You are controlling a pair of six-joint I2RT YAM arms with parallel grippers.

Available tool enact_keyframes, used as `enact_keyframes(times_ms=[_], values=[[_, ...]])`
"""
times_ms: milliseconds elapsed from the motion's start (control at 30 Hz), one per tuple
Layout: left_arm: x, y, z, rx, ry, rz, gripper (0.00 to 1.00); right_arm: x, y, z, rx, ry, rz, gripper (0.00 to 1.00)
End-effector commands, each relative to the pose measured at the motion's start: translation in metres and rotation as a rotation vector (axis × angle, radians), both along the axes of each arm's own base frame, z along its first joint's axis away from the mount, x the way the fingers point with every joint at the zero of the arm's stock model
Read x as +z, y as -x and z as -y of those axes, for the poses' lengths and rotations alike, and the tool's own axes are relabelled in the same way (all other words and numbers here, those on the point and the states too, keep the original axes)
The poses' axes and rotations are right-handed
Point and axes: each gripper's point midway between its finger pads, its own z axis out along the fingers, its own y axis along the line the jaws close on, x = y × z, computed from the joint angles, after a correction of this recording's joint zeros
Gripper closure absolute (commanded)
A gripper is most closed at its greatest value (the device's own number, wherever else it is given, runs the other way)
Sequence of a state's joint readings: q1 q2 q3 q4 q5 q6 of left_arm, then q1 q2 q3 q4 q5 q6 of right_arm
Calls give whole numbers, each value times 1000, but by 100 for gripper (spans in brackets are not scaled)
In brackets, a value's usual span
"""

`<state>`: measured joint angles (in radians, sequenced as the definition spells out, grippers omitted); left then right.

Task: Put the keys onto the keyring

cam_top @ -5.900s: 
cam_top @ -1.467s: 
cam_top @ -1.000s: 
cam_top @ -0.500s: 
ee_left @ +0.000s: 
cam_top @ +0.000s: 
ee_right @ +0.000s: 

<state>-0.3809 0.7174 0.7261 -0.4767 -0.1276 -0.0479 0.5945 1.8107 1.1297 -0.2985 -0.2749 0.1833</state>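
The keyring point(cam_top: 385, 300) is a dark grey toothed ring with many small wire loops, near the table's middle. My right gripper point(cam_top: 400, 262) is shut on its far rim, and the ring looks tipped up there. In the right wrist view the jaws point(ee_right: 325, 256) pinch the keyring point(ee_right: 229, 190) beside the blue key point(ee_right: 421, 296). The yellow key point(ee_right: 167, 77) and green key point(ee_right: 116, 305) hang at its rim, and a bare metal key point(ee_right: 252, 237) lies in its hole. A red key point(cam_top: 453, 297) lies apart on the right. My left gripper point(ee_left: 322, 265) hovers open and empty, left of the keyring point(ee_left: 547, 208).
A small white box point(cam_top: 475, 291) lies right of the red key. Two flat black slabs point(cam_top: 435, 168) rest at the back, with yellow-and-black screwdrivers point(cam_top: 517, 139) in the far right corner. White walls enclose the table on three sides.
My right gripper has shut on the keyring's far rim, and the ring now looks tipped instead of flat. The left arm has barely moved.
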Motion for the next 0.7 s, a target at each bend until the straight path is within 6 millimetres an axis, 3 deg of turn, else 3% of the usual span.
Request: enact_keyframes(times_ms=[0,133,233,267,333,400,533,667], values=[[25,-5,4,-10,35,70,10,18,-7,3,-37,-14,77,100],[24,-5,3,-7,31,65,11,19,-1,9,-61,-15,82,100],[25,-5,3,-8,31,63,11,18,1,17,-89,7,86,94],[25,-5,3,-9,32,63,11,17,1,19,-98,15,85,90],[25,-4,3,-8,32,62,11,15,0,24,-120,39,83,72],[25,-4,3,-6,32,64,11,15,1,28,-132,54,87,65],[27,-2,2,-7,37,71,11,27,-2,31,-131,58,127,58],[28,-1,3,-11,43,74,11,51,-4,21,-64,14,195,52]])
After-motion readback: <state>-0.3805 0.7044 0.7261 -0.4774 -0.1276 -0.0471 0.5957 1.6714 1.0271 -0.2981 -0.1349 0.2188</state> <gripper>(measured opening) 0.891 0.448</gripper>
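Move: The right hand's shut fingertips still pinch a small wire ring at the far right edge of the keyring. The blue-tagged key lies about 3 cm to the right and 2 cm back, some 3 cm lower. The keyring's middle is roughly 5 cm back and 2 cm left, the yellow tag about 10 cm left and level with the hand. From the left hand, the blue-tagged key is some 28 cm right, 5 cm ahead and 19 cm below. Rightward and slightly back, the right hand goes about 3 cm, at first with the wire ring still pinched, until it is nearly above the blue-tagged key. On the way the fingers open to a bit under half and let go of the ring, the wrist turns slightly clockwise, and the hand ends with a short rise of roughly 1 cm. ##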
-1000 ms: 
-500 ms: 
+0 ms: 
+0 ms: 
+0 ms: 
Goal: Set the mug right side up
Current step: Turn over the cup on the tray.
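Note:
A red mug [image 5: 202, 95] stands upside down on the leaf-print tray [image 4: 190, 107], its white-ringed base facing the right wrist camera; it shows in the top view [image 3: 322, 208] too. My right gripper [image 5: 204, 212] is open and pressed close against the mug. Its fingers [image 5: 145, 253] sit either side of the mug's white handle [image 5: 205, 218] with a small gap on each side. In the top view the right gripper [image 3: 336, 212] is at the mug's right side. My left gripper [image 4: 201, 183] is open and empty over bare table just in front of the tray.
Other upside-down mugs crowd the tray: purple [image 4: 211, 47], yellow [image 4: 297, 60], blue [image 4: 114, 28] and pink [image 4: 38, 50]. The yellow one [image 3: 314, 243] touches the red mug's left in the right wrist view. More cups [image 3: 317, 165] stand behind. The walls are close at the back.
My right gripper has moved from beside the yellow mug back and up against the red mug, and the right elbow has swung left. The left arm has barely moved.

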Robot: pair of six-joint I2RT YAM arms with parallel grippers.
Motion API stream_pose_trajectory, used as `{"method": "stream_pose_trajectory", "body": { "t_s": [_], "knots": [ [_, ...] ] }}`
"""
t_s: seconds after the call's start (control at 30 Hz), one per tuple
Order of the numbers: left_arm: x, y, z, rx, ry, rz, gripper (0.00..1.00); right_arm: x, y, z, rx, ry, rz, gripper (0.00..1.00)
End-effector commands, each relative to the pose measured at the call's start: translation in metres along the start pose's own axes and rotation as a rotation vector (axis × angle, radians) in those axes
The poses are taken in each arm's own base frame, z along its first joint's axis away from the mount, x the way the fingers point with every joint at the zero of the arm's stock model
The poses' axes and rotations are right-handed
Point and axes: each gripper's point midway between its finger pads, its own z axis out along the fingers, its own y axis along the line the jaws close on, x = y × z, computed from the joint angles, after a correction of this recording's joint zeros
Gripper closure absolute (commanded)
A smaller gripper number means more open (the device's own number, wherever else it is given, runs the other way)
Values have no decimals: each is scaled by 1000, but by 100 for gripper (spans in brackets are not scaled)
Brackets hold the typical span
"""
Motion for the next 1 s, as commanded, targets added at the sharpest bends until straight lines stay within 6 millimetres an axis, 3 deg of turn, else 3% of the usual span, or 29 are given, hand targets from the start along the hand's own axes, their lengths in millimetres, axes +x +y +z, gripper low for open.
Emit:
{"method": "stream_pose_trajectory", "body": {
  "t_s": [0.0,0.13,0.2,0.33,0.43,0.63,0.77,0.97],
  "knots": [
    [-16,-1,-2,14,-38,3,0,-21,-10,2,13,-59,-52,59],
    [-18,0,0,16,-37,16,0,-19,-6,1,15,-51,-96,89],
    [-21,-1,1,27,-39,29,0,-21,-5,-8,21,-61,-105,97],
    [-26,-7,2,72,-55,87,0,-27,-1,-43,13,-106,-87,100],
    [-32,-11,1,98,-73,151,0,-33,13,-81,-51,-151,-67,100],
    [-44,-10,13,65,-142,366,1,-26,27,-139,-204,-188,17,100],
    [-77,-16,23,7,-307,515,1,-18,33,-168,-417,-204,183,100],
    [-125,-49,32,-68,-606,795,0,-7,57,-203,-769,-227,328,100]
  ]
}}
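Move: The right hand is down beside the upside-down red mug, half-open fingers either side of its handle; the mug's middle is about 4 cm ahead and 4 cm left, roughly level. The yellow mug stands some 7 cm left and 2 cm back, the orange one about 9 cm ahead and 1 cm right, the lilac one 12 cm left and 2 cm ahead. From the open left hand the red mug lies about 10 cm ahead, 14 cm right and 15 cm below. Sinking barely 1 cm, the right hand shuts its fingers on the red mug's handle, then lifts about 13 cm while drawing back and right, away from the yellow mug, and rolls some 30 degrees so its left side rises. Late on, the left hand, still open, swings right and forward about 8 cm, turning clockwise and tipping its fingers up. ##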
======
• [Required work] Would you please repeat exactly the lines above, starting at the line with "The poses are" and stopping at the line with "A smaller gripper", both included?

• [Exercise answer]
The poses are taken in each arm's own base frame, z along its first joint's axis away from the mount, x the way the fingers point with every joint at the zero of the arm's stock model
The poses' axes and rotations are right-handed
Point and axes: each gripper's point midway between its finger pads, its own z axis out along the fingers, its own y axis along the line the jaws close on, x = y × z, computed from the joint angles, after a correction of this recording's joint zeros
Gripper closure absolute (commanded)
A smaller gripper number means more open (the device's own number, wherever else it is given, runs the other way)

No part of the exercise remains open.